##### SOURCE MATERIAL

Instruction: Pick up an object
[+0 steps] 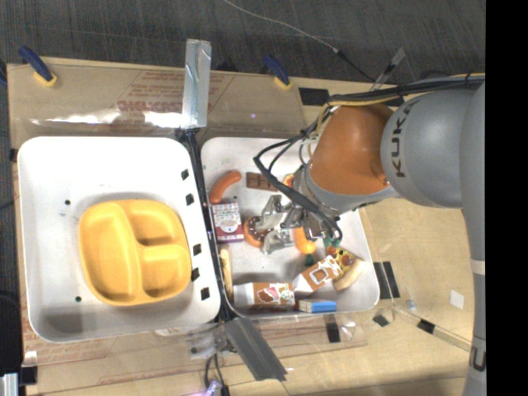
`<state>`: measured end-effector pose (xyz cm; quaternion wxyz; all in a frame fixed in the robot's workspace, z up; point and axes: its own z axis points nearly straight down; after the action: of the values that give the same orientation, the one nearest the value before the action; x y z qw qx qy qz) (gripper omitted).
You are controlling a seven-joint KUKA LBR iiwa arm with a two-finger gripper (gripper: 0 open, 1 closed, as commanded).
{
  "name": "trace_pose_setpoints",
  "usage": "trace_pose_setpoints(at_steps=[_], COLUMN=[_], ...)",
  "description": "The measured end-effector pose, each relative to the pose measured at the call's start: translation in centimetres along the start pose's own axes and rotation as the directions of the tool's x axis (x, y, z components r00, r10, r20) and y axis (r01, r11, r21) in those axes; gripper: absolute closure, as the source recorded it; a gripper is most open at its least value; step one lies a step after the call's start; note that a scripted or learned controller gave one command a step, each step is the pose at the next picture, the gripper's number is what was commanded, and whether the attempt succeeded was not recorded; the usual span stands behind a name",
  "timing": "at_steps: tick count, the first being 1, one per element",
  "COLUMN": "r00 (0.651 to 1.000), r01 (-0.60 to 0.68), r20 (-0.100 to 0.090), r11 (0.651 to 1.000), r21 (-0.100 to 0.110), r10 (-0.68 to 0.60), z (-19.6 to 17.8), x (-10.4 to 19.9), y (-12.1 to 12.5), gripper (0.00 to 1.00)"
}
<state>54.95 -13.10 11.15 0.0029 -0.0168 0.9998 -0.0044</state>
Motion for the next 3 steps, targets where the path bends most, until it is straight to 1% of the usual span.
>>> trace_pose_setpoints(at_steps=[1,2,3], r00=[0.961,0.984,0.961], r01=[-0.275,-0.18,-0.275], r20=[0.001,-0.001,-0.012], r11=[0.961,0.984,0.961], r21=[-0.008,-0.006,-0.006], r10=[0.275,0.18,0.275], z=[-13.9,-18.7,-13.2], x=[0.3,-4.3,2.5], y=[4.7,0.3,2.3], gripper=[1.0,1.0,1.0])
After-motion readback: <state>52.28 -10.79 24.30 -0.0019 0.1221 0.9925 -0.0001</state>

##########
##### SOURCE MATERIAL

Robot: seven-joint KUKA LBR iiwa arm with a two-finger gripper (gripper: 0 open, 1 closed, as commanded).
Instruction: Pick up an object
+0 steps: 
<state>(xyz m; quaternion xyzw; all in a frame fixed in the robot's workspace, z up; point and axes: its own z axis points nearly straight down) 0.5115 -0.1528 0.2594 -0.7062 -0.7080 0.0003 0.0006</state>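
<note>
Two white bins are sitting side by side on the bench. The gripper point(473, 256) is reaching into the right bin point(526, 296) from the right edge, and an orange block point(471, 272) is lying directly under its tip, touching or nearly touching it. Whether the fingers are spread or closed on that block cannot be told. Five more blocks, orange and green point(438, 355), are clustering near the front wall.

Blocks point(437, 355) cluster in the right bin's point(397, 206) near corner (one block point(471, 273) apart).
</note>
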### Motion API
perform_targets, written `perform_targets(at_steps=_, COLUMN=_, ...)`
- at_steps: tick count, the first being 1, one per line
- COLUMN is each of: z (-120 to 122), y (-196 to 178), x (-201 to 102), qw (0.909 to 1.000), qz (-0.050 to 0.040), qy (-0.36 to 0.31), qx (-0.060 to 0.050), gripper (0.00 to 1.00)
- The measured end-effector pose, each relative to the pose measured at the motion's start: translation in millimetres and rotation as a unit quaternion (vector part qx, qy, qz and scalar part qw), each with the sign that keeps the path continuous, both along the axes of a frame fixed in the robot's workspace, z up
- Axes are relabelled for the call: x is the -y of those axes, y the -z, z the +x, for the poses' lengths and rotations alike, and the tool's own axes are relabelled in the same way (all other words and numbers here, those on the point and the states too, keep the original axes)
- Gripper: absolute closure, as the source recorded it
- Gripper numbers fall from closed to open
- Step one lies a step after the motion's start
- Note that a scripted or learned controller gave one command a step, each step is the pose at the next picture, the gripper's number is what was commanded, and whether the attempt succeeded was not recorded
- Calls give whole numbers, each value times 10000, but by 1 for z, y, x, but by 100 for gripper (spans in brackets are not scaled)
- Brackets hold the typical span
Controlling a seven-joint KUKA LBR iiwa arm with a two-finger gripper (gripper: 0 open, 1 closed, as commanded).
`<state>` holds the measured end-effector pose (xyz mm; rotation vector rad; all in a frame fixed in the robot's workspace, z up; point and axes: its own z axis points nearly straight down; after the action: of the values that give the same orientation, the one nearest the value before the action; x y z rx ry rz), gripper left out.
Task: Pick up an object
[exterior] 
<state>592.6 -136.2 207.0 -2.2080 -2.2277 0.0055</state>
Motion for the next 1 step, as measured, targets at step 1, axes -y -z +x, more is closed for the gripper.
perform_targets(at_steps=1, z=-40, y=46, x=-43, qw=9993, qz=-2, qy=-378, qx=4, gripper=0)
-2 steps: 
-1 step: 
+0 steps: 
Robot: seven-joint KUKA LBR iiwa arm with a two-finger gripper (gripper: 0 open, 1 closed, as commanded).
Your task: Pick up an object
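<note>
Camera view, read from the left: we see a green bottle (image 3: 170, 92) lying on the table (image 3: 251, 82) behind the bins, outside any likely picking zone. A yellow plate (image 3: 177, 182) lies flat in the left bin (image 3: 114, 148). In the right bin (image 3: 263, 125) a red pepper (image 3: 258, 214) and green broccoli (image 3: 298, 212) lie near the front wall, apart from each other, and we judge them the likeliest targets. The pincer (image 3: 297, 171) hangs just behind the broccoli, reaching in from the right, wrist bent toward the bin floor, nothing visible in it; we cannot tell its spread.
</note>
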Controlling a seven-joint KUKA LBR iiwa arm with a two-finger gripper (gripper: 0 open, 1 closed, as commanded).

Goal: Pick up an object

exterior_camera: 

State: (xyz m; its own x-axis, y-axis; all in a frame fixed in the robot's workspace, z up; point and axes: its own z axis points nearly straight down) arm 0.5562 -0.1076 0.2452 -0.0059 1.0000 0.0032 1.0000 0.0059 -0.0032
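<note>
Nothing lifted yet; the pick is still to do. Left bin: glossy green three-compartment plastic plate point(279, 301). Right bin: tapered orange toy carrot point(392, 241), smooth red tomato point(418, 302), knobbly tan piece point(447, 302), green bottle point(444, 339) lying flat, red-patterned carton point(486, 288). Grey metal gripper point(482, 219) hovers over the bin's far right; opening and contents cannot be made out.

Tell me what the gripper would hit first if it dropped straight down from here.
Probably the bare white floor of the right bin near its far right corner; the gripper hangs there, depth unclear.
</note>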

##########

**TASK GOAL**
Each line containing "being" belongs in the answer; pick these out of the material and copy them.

**SOLUTION TO THIS EXERCISE**
  "timing": "at_steps: tick count, the first being 1, one per element",
- at_steps: tick count, the first being 1, one per line

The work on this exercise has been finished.